WHAT NEEDS TO BE DONE
Within the entries below, every line containing "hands" is to be copied.
───── RECORD EXCERPTS ─────
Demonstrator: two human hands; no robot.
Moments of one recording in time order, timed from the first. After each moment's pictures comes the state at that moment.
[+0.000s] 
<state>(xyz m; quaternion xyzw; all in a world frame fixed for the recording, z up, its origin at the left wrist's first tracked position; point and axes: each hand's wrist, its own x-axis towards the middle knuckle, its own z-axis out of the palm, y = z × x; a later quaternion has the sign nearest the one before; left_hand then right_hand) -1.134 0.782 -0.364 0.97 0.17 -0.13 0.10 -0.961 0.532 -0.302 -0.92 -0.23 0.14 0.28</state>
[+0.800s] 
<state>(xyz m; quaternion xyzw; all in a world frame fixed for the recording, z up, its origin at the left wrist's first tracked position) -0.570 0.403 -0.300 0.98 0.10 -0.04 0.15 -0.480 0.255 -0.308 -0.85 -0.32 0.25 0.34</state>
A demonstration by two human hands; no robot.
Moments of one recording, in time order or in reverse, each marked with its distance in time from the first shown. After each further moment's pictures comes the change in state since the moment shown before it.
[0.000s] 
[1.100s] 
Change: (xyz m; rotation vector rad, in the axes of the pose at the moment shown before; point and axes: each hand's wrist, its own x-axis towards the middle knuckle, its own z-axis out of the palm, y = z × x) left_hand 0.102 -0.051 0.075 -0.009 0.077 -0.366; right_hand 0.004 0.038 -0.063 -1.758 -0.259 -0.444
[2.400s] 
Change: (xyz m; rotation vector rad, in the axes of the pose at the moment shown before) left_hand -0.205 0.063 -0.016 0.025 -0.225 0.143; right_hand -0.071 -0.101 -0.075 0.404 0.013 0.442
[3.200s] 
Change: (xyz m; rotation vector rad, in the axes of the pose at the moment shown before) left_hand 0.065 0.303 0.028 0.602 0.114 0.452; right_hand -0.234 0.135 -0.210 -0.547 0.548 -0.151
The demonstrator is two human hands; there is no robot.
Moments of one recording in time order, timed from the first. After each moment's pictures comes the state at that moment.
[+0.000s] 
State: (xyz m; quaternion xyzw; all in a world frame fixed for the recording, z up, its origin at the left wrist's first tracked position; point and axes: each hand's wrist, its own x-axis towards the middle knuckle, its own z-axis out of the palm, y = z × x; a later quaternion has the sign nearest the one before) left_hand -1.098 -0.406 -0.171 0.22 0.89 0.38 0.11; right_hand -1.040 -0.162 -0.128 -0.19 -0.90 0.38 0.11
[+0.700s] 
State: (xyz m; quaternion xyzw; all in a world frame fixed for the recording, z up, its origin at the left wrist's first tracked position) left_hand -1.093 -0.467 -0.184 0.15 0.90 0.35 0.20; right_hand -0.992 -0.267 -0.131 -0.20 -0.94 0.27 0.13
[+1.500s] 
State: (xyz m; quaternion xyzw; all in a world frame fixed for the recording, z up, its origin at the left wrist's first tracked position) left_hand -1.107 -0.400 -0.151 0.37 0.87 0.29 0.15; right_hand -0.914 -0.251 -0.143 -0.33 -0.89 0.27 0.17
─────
ANSWER TO THIS TASK
Demonstrator: two human hands; no robot.
A demonstration by two human hands; no robot.
The demonstrator is two human hands; there is no robot.

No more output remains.